Hacker News new | ask | show | jobs
by neosystem 1477 days ago
Really interesting.

I tried out "Hey, how are you? I don't understand how it can be so warm today." in my native language, and systran is the only one that got it 100% correct. Google was close, but reversed an article and a noun. The others mixed up "don't understand" with "don't know", which are similar but different enough to sound unnatural.

I've always thought that the best way to assess these systems is how they handle colloquial speech, stuff that we often take for granted but that's really quite strange to translate "literally". I bet even that phrase -- "take for granted" -- would be difficult to translate even though I'm certain most languages have a phrase for that exact sentiment.

1 comments

I've put this exact comment and asked for a Korean translation:

> 정말 흥미 롭습니다.

Almost correct, but "흥미롭습니다" (lit. be interesting with an implied to me) should be a single word.

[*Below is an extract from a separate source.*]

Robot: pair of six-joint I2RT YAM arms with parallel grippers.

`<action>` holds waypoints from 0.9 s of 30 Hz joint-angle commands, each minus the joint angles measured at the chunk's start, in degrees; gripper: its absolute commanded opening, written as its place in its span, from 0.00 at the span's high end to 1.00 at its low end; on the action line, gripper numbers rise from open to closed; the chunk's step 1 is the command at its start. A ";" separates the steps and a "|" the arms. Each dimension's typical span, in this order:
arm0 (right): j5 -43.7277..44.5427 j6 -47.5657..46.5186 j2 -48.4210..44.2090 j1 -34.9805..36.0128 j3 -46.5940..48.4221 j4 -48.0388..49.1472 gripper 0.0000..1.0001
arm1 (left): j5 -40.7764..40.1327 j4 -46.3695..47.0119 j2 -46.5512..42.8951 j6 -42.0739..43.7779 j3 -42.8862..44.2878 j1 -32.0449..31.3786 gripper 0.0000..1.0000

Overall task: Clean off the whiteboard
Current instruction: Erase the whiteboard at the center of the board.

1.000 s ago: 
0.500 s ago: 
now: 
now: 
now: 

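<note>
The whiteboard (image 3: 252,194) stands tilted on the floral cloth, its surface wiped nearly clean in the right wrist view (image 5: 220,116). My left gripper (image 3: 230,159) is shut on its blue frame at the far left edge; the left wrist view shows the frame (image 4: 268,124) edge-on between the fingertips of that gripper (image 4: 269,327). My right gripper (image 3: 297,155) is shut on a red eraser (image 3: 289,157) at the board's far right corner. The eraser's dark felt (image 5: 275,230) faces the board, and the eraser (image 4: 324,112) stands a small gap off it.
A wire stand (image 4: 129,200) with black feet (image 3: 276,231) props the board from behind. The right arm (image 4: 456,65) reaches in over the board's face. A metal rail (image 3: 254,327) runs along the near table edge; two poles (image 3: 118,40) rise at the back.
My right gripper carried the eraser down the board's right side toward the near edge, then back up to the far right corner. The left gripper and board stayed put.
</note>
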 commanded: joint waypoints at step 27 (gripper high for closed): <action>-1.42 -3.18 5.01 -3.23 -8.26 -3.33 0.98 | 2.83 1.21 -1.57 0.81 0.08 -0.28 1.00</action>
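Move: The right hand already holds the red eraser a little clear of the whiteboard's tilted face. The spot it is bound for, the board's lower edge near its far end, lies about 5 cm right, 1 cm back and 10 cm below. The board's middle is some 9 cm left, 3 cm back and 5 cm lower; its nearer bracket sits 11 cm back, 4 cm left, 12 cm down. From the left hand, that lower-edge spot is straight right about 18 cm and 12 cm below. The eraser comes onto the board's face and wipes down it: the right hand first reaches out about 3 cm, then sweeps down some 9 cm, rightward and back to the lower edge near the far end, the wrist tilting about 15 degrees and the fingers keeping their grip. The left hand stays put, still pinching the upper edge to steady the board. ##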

> "이봐, 잘 지내? 오늘 어떻게 따뜻해질 수 있을지 모르겠습니다. "모국어로 systran이 100 %을 얻은 유일한 언어입니다. 구글은 가까웠지만 기사와 명사를 뒤집었다. 다른 사람들은 "알지 못한다"와 "알지 못한다"를 섞었다.

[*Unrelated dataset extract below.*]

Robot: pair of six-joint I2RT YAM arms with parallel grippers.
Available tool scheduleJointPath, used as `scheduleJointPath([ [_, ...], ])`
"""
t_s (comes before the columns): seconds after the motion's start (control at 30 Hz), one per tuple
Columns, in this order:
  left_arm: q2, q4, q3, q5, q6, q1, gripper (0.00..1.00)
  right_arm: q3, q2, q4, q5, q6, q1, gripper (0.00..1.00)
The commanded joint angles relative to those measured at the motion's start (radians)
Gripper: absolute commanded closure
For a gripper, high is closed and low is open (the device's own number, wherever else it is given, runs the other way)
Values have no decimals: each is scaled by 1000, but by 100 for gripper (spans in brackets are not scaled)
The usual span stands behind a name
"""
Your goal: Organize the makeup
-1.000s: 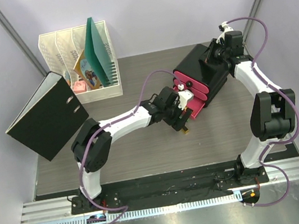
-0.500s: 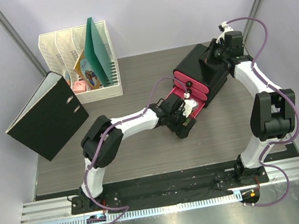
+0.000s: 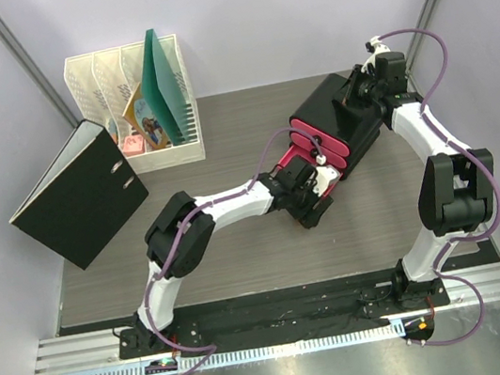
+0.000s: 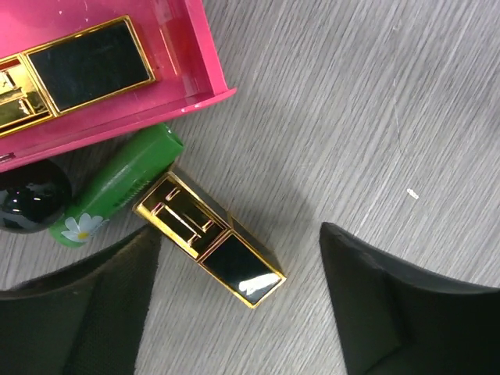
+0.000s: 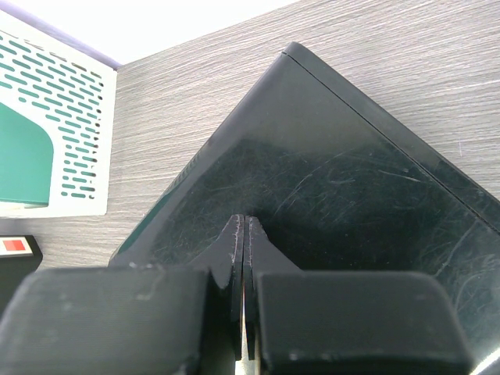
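In the left wrist view, a gold-and-black case (image 4: 211,238) lies flat on the wooden table. My left gripper (image 4: 242,312) hangs just above it, open, one finger on each side and neither touching it. A small green tube (image 4: 117,195) with a daisy print and a black round jar (image 4: 31,195) lie against the front of the open pink drawer (image 4: 195,70). Another gold-and-black case (image 4: 86,62) rests inside that drawer. My right gripper (image 5: 244,223) is shut, its tips resting on the top of the black box (image 5: 351,195).
The black box with pink drawers (image 3: 339,121) stands at the back right. A white file rack (image 3: 132,106) with a green folder stands at the back left. A black binder (image 3: 75,196) leans at the left. The left gripper (image 3: 314,198) sits by the open drawer.
My left arm has stretched right toward the open pink drawer and its wrist has turned down over the table. The right arm has not moved.
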Motion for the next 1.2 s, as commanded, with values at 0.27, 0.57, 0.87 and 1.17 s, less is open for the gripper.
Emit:
scheduleJointPath([
  [0.27, 9, -63, -20, 26, 11, -6, 85, -74, 100, -320, 48, -47, 12, 99],
  [0.57, -126, -47, -66, -45, 8, -6, 100, -77, 103, -317, 45, -49, 13, 99],
  [0.87, -247, 93, -42, -134, 29, -4, 100, -81, 103, -318, 46, -47, 13, 99],
  [1.17, -103, 127, 147, -246, 46, 7, 100, -89, 101, -317, 48, -52, 15, 99],
])
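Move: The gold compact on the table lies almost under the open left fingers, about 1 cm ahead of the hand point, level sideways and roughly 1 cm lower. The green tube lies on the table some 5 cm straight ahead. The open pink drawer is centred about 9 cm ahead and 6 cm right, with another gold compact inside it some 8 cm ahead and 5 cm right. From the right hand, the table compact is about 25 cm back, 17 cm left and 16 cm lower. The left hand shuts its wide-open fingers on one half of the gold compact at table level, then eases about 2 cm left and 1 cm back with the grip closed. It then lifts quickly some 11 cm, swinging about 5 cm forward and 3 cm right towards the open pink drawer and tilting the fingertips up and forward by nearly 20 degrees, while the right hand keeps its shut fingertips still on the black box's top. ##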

"I tried out" is completely missing, and "in my native language" is joined to the next sentence "and systran is...".

The quoted sentence is, when translated back to English, something like "Hey, are you going well? I don't know how [something] can get warm today." Like most other machine translators LingvaNex is clueless about Korean honorifics (the first sentence is informal while the second is formal here). It does get a colloquial Korean expression for "I don't understand" (lit. 이해가 안 된다) but doesn't get the dummy pronoun, so it somehow assumes an unspecified entity as a subject. The position of the closing quote is also off.

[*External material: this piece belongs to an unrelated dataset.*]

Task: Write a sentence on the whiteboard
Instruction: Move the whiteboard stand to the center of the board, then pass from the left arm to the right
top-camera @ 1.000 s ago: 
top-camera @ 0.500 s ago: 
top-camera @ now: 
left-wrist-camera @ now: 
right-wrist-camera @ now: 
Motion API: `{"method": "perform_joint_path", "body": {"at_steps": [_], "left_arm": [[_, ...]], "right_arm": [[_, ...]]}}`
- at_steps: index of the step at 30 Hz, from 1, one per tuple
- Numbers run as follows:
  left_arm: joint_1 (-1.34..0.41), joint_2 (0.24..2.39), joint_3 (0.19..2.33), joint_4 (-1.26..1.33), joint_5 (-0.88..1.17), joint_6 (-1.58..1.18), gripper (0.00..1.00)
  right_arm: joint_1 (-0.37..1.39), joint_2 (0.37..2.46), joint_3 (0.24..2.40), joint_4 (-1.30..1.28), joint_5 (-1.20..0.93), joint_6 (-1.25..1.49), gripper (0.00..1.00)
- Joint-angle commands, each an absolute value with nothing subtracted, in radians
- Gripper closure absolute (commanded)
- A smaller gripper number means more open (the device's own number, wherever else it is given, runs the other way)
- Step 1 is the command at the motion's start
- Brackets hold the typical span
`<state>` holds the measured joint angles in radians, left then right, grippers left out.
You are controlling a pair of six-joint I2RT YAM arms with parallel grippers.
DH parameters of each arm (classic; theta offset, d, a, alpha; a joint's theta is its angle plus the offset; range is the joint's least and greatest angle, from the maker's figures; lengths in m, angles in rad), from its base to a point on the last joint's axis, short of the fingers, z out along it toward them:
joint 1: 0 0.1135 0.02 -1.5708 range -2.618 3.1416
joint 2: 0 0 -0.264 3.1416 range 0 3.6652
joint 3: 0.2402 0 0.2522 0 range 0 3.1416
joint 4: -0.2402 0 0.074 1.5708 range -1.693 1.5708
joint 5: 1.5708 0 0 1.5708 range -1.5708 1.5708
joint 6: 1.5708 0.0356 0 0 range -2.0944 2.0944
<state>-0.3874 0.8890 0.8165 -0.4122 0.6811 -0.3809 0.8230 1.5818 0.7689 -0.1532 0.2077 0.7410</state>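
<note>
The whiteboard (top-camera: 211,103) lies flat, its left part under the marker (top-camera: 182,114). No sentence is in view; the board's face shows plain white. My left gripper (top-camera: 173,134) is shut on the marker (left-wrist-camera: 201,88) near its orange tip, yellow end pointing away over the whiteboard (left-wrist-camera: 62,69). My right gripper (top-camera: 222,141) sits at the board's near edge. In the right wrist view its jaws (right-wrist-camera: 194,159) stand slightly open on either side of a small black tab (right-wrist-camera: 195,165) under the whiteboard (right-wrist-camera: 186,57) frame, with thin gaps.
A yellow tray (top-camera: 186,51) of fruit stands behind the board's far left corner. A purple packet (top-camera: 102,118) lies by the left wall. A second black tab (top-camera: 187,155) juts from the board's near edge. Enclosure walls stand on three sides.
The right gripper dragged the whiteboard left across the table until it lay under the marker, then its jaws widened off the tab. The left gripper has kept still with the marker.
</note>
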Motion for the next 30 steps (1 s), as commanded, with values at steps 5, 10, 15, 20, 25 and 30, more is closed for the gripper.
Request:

The first quasi-sentence after that quotation became something like "[it] is the only language that systran got 100 % in a native tongue". Even after ignoring the inconnectly joined "in a native tongue", the dummy pronoun seems a culprit again here where "the only one" got interpreted as a language, not systran.

The next sentence reads like "Google was nearby but swapped a post with a noun." A Korean word 가깝다 (lit. nearby) has a slightly different nuance from English "close" so it has to be paraphrased. LingvaNex interpreted an article as, uh, a newspaper article which is not a synonym in Korean (the correct word should be 관사). And it somehow also switched back to informal expressions.

The final sentence reads like "other people mixed 'don't know' and 'don't know'." This is kinda hilarious; LingvaNex actually understands both expressions are more or less equivalent in Korean but doesn't know when they have to be distinct.

> 나는 항상 이러한 시스템을 평가하는 가장 좋은 방법은 구어체 연설을 처리하는 방법, 우리가 종종 당연하게 여기는 것이지만 "문자 그대로"번역하는 것은 정말 이상하다고 생각했습니다". 나는 대부분의 언어가 그 정확한 감정에 대한 문구를 가지고 있다고 확신하지만 그 단어 ( "당연한 것으로 받아들이십시오")조차도 번역하기가 어려울 것입니다.

The first half is so hopelessly mangled that I can't give an English equivalent. I mean, each part is reasonably translated (including the phrase "stuff that we often take for granted" which translation is pretty much correct) but the wrong ordering messes everything up.

The second half is more reasonable: "I'm confident that most languages have phrases for the exact feeling but even that word ('take it to be natural') would be hard to translate." What is "the exact feeling" is unclear due to the reordering, and "take it granted" got translated too literally, but otherwise sounds fine.